Exercise material:
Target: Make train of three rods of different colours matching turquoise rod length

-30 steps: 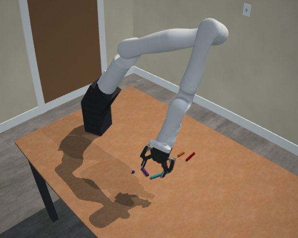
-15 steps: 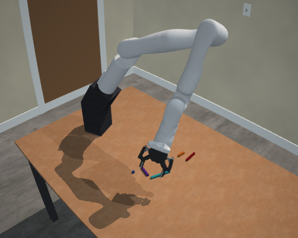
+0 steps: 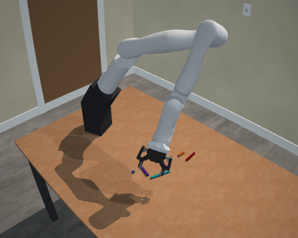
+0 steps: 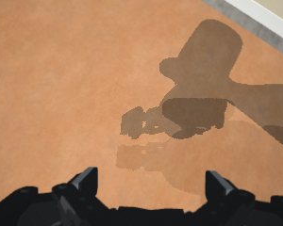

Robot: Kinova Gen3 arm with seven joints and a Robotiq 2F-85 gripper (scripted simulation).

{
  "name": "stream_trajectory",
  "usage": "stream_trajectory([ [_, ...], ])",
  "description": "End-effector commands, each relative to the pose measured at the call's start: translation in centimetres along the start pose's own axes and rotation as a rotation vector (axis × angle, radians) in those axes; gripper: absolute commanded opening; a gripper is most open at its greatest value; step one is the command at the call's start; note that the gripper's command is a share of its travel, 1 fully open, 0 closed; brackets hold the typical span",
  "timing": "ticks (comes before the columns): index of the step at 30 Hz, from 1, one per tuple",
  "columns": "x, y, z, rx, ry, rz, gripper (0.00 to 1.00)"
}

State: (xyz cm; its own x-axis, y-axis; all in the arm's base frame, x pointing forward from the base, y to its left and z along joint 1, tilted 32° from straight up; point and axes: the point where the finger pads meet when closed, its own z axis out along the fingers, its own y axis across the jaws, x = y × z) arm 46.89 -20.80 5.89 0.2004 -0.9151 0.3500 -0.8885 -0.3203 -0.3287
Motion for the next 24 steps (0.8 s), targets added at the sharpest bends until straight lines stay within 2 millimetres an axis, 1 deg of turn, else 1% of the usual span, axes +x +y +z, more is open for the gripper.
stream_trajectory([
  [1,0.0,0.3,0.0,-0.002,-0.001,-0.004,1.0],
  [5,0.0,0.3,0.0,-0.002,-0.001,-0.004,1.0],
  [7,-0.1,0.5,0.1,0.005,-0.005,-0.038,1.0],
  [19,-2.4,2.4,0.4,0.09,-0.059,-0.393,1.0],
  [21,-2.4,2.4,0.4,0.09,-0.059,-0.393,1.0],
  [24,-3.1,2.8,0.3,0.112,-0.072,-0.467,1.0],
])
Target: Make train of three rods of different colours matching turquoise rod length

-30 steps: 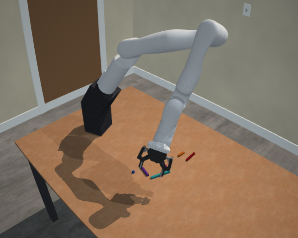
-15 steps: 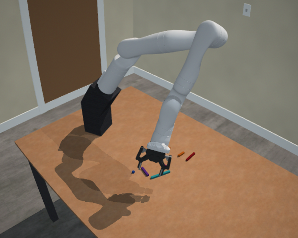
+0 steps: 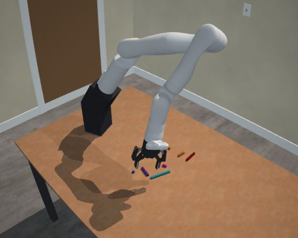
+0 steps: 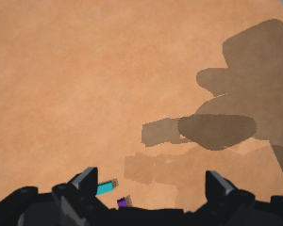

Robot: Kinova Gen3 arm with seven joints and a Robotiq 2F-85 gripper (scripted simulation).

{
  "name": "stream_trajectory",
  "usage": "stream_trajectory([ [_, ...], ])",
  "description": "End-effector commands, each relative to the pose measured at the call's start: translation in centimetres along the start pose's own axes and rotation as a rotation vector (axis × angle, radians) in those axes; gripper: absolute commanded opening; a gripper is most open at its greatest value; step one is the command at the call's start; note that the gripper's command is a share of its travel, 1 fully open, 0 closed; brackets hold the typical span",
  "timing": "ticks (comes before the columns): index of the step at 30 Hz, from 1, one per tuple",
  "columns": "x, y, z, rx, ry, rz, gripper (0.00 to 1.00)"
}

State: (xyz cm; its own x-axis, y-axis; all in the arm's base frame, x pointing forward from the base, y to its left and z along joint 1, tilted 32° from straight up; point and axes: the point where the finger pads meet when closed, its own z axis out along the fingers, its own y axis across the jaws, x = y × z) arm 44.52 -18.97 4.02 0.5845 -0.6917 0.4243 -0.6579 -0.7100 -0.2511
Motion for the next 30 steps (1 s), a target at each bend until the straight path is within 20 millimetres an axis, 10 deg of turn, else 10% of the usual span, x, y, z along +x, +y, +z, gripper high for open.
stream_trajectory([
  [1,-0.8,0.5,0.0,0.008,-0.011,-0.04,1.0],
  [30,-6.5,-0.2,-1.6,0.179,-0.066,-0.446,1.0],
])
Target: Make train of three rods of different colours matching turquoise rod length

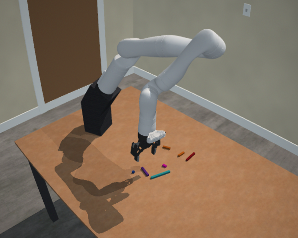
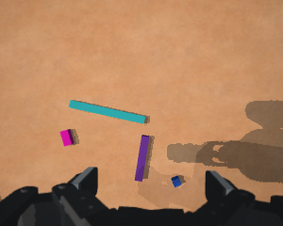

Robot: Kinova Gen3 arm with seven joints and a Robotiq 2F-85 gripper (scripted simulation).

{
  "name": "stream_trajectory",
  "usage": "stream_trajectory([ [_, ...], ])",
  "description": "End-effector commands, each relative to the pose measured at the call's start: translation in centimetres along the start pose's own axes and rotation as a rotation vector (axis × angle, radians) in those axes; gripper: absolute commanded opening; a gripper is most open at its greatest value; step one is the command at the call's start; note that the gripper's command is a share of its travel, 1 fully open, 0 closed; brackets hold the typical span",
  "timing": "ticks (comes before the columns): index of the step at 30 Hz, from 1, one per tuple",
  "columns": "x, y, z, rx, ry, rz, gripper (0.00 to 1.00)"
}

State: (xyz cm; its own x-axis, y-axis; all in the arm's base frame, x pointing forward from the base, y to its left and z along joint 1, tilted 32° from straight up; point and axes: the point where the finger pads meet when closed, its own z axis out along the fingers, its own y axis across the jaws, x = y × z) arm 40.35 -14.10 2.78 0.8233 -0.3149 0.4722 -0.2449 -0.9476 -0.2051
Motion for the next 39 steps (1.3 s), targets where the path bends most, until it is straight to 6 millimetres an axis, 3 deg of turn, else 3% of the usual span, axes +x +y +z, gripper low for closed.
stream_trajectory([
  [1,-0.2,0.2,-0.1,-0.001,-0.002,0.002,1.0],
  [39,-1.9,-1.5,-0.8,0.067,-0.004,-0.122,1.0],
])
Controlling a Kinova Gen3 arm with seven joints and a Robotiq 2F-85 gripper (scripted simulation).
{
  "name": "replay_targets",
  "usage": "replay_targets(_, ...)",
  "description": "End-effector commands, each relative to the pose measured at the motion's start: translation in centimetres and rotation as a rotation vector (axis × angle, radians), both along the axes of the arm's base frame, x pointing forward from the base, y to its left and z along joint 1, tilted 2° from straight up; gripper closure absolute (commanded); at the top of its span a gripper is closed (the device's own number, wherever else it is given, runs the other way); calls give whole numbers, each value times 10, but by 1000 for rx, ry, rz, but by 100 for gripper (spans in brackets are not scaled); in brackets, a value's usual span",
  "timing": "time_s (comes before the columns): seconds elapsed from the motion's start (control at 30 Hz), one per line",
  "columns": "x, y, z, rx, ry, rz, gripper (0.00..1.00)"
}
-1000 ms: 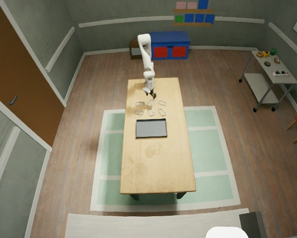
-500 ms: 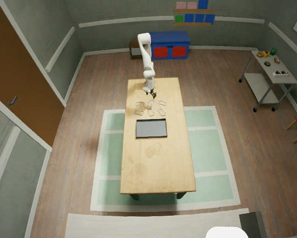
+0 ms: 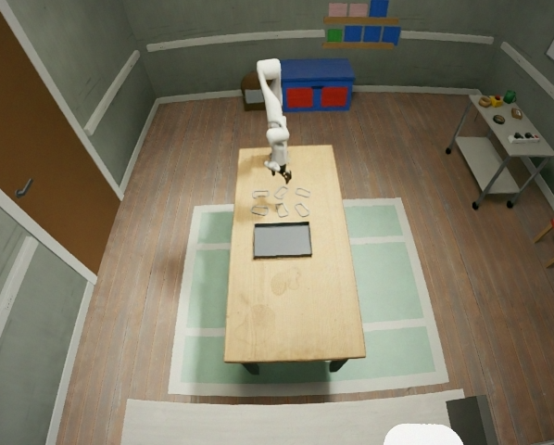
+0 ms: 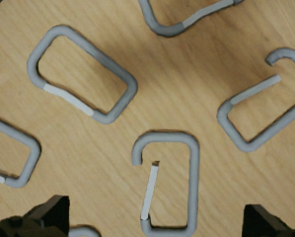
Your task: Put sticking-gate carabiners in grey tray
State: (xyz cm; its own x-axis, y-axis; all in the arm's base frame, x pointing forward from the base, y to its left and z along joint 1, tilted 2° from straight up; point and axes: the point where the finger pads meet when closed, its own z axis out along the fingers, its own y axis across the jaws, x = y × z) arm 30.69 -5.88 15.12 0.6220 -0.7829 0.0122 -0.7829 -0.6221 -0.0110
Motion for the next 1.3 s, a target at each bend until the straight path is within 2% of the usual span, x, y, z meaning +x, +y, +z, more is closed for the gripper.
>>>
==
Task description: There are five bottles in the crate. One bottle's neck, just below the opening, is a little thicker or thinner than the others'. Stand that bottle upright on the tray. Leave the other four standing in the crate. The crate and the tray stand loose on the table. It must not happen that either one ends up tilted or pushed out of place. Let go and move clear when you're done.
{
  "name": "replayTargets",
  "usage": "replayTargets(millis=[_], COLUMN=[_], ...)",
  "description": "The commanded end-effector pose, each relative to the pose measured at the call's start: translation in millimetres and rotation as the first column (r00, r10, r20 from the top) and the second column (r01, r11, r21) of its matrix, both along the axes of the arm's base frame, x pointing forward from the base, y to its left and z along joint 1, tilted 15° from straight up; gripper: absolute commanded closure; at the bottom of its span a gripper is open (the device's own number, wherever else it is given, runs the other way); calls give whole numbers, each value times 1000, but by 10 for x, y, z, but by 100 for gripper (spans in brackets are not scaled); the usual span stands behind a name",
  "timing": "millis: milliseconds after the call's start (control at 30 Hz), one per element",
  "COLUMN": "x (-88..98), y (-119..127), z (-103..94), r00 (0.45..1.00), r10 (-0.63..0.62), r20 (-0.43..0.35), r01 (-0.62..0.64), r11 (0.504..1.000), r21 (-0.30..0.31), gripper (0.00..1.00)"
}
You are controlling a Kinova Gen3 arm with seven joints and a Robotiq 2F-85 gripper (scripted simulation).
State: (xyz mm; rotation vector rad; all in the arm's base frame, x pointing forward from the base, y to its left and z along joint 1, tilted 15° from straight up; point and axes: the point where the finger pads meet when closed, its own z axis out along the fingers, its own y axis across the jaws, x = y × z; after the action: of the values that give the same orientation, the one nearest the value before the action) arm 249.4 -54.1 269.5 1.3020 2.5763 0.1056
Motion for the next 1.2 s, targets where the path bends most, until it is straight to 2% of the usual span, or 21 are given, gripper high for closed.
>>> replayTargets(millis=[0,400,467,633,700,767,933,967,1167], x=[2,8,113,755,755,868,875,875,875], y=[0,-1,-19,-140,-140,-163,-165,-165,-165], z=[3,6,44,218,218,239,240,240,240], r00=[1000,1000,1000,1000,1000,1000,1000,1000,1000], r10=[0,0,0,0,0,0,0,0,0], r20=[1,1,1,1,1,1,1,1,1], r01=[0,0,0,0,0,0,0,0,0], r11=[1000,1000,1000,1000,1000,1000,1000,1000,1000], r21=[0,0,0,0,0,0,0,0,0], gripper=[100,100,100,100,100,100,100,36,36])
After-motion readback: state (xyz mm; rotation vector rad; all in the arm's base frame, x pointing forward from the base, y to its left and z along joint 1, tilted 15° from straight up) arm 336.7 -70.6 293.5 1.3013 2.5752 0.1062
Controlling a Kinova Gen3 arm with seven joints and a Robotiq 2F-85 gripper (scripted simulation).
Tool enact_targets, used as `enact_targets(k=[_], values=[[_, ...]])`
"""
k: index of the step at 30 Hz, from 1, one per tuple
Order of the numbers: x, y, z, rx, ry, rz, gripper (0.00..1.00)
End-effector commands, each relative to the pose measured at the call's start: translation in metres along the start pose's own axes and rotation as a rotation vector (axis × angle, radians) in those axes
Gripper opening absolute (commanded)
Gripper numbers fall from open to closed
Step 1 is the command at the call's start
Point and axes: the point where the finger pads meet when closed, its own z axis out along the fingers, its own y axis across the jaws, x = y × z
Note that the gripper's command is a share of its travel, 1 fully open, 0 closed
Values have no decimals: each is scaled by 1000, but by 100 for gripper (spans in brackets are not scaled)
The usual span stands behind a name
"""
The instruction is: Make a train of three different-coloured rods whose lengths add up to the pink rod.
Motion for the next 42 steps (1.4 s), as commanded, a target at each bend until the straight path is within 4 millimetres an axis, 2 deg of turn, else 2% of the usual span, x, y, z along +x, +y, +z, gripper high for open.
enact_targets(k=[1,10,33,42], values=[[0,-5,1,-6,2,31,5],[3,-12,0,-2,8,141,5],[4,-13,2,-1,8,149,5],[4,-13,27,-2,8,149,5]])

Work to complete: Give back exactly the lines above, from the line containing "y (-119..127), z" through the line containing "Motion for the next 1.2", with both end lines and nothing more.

Output of the exercise:
  "COLUMN": "x (-88..98), y (-119..127), z (-103..94), r00 (0.45..1.00), r10 (-0.63..0.62), r20 (-0.43..0.35), r01 (-0.62..0.64), r11 (0.504..1.000), r21 (-0.30..0.31), gripper (0.00..1.00)"
}
You are controlling a Kinova Gen3 arm with seven joints and a Robotiq 2F-85 gripper (scripted simulation).
State: (xyz mm; rotation vector rad; all in the arm's base frame, x pointing forward from the base, y to its left and z along joint 1, tilted 15° from straight up; point and axes: the point where the finger pads meet when closed, its own z axis out along the fingers, its own y axis across the jaws, x = y × z; after the action: of the values that give the same orientation, the one nearest the value before the action) arm 249.4 -54.1 269.5 1.3020 2.5763 0.1056
Motion for the next 1.2 s, targets where the path bends most, until it is straight to 2% of the usual span, or 21 are given, gripper high for closed.

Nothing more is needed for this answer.